[Math] Using Chain Rule in Matrix Differentiation

derivativesmatricesmatrix-calculusneural networks

I have the following parameters and their respective dimension:

$X:2\times 1$, $W_1:7\times2$, $W_2:1\times7$, $B_1: 7\times 1$ and $B_2:1\times1$, with the following formulation:

$Y=W_2H+B_2$ where $H=\verb+ReLU+(W_1X+B_1)$, the rectified linear unit applied element-wise ($\verb+ReLU+(x)=\max(0,x)$). I want to compute $$\frac{\partial Y}{\partial W_1},$$
by using the chain rule. Hence, I compute

$$\frac{\partial Y}{\partial W_1}=\frac{\partial Y}{\partial H}\cdot\frac{\partial H}{\partial W_1}$$

which is equal to $$W_2\cdot\frac{\partial H}{\partial W_1}.$$

My problem is computing $\frac{\partial H}{\partial W_1}$. I take out $X^T$ from this, by using chain rule, but then it doesn't match the dimesnion for multiplication. How do we go about taking the derivative of $H$ w.r.t. $W_1$, which is a $7\times 2$ matrix?

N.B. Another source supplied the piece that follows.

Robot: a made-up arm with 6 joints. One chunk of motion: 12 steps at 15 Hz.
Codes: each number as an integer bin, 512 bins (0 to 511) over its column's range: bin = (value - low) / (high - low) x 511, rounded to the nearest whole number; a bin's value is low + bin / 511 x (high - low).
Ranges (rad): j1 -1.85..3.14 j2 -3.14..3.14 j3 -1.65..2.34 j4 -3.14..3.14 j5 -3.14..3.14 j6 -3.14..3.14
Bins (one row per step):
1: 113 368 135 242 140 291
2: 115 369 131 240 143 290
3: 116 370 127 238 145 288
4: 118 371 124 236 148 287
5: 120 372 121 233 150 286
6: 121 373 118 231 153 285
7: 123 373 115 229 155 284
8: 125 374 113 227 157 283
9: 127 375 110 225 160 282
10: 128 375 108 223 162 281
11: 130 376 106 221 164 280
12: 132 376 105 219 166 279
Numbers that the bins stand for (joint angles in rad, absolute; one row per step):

I was told that the final result has dimesnion $7\times2$, but no matter how I arrange things, I can't come up with the correct result.

Best Answer

Rather than the chain rule, let's tackle the problem using differentials.

Let's use the convention that an upppercase letter is a matrix, lowercase is a column vector, and a greek letter is a scalar. Now let's define some variables and their differentials $$\eqalign{ z &= W_1x+b_1 &\implies dz=dW_1\,x \cr h &= {\rm relu}(z) &\implies dh={\rm step}(z)\odot dz = s\odot dz \cr }$$ where ${\rm step}(z)$ is the Heaviside step function. Both the relu and step functions are applied elementwise to their arguments.

Now take the differential and gradient of the function. $$\eqalign{ \phi &= w_2^Th + \beta_2 \cr &= w_2:h + \beta_2 \cr \cr d\phi &= w_2:dh \cr &= w_2:(s\odot dz) \cr &= (s\odot w_2):dz \cr &= (s\odot w_2):dW_1\,x \cr &= (s\odot w_2)x^T:dW_1 \cr \cr \frac{\partial\phi}{\partial W_1} &= (w_2\odot s)x^T \cr &= \Big(w_2\odot{\rm step}(W_1x+b_1)\Big)x^T \cr\cr }$$ In the above, I used the notations $$\eqalign{ &A:B = {\rm tr}(A^TB) \cr &A\odot B \cr }$$ for the trace/Frobenius and elementwise/Hadamard products, respectively.